La cogió de la mano y bajaron las escaleras, pero justo cuando iban a salir del edificio el motor de un coche puso banda sonora al amanecer en la calle.
Matías.
De un empujón, Eric metió a Sophie debajo de la escalera. Cállate, le dijo con la mirada. Eric buscó una columna y se escondió tras ella, con el corazón pegándole hostias en el pecho. Se dio cuenta de que no había soltado la estaca. Buen chico. La levantó como si fuera un bate de béisbol y esperó.
–Oye, te dejo, que tengo que hacer una cosa –dijo una voz, acercándose. "Una cosa". Liberar a una mujer a la que he encerrado una noche entera en un edificio abandonado. Será hijo de puta.
Eric calculó distancia, tiempo, pasos y respiraciones. Cogió aire. Los zapatos de Matías se arrastraban por el suelo, como toda la vida, y le daban a Eric la pista necesaria para saber cuándo batear.
¡Ahora!
Eric salió de su madriguera y con un vuelo seco y directo le pegó en la cabeza con tal fuerza que notó en la vibración de la madera su cráneo haciéndose pedazos. Matías cayó al suelo como un árbol talado. Cabeza abierta; ojos cerrados.
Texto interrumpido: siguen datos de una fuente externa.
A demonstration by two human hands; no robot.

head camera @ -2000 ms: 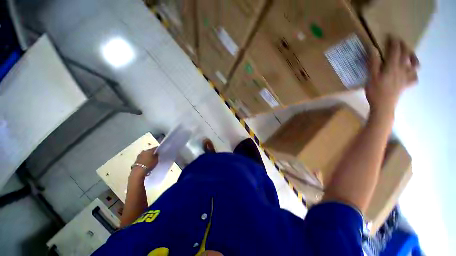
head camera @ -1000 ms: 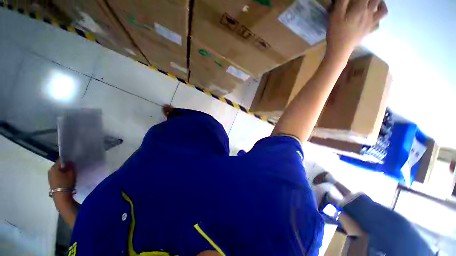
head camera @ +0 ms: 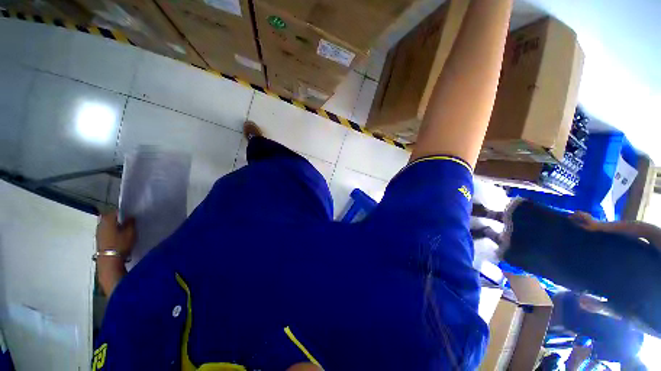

A Eric le temblaba el cuerpo. Seguía sujetando la estaca con tanta fuerza que le dolían las manos, los brazos y el alma. Sophie salió de debajo de la escalera, se le acercó con las manos en la boca y se puso a su lado.
Durante un minuto se quedaron en silencio, viendo la sangre salir de la cabeza de Matías y filtrándose en la arenilla del suelo.
–¿Y ahora qué hacemos? –preguntó Sophie.
Eric tiró la estaca a un lado, le cogió la mano y dijo: "Ahora vamos a tomarnos un café".